**DIRECTIONS**: Identify each line below that contains the word "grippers", and copy it out.

**RAW DATA**:
•••••

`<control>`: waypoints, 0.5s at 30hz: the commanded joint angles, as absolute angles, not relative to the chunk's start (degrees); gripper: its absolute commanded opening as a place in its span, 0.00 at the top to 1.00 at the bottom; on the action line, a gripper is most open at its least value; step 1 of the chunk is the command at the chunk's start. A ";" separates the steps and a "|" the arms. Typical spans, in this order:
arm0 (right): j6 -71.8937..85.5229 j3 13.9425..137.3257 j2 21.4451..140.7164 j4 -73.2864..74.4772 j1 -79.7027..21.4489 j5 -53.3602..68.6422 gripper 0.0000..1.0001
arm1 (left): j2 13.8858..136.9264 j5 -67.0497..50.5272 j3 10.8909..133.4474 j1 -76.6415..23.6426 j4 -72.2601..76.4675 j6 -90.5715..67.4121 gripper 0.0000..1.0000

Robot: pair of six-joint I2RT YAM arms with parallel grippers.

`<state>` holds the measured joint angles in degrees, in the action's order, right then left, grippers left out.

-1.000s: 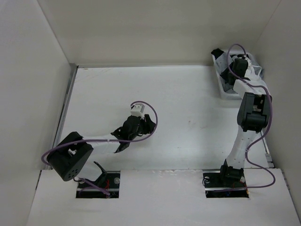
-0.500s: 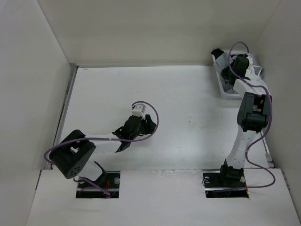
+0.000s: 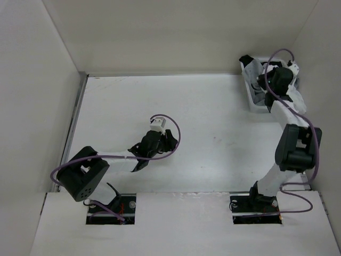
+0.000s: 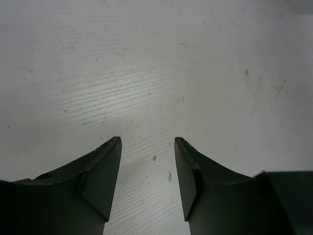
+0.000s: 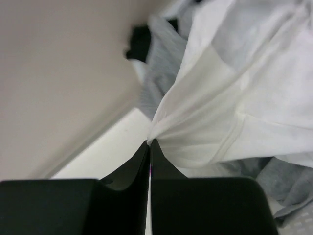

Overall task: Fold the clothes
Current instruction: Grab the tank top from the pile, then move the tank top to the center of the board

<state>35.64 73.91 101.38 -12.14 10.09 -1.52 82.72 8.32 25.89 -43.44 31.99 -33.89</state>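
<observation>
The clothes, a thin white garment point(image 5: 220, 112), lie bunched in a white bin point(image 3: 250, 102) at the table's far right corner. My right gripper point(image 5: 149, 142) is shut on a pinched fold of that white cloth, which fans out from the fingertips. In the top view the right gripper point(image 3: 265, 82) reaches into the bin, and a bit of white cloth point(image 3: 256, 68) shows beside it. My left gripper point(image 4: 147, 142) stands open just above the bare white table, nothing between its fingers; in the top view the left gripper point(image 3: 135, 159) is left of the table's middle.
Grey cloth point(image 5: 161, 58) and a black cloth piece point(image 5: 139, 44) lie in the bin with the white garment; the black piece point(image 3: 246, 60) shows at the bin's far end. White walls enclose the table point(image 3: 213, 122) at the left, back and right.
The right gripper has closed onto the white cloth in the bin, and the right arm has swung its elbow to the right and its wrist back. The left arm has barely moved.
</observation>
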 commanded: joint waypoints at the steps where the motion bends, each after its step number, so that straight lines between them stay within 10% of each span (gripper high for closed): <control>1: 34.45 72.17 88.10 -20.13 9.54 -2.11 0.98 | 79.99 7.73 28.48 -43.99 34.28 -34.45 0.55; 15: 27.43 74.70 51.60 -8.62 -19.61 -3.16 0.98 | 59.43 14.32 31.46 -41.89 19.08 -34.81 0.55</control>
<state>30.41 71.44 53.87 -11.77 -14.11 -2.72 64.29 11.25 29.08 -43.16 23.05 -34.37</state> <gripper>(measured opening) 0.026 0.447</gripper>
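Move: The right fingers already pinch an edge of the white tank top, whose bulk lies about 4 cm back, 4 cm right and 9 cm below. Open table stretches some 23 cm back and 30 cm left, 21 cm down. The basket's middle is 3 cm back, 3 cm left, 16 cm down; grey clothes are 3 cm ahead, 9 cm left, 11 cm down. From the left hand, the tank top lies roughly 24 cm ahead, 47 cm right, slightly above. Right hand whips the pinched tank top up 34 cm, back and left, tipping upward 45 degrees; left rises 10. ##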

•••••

**EXPECTED ANSWER**:
Robot: pair of six-joint I2RT YAM arms with parallel grippers.
`<state>` holds the measured joint angles in degrees, in the action's order, right then left, grippers left out.

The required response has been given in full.